> **Exercise directions**: Write out every line of the material exactly as it appears.

(Stored data begins)

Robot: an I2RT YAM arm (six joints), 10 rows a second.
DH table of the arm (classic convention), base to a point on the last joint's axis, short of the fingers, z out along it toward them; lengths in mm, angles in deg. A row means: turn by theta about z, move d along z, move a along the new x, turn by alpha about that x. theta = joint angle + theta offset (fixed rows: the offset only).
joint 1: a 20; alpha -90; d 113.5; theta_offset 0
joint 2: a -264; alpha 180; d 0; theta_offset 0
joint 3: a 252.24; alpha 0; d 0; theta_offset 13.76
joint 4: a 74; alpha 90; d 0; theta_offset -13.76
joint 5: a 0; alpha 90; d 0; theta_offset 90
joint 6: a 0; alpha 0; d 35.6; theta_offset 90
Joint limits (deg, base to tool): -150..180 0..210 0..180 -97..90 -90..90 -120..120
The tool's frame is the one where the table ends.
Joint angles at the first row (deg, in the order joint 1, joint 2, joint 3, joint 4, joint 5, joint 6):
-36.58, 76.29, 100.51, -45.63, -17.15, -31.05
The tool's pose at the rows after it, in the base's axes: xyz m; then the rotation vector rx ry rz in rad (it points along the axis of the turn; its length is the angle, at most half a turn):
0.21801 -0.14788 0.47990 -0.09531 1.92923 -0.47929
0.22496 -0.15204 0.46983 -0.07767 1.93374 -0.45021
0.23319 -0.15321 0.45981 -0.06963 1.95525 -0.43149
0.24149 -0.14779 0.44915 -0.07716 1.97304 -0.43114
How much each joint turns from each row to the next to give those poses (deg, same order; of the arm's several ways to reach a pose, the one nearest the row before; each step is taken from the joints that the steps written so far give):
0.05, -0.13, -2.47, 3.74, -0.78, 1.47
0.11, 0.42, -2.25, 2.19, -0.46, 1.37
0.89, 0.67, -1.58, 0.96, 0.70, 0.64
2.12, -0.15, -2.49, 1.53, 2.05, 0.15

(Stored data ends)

> **Answer area**:
Robot: an I2RT YAM arm (six joints), 10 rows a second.
DH table of the arm (classic convention), base to a point on the last joint's axis, short of the fingers, z out along it toward them; lengths in mm, angles in deg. A row means: turn by theta about z, move d along z, move a along the new x, turn by alpha about that x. theta = joint angle + theta offset (fixed rows: the offset only).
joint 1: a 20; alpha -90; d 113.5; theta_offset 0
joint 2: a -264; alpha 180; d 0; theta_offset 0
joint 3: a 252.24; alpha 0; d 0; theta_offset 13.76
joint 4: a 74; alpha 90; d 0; theta_offset -13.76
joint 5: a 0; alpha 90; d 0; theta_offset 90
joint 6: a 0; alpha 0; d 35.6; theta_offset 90
Joint limits (deg, base to tool): -150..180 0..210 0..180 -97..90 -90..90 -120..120
The tool's frame is the one where the table ends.
Joint angles at the first row (deg, in the order joint 1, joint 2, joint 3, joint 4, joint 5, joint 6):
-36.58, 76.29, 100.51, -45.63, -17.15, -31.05
The tool's pose at the rows after it, in the base's axes: xyz m; then the rotation vector rx ry rz in rad (it points along the axis of the turn; its length is the angle, at most half a turn):
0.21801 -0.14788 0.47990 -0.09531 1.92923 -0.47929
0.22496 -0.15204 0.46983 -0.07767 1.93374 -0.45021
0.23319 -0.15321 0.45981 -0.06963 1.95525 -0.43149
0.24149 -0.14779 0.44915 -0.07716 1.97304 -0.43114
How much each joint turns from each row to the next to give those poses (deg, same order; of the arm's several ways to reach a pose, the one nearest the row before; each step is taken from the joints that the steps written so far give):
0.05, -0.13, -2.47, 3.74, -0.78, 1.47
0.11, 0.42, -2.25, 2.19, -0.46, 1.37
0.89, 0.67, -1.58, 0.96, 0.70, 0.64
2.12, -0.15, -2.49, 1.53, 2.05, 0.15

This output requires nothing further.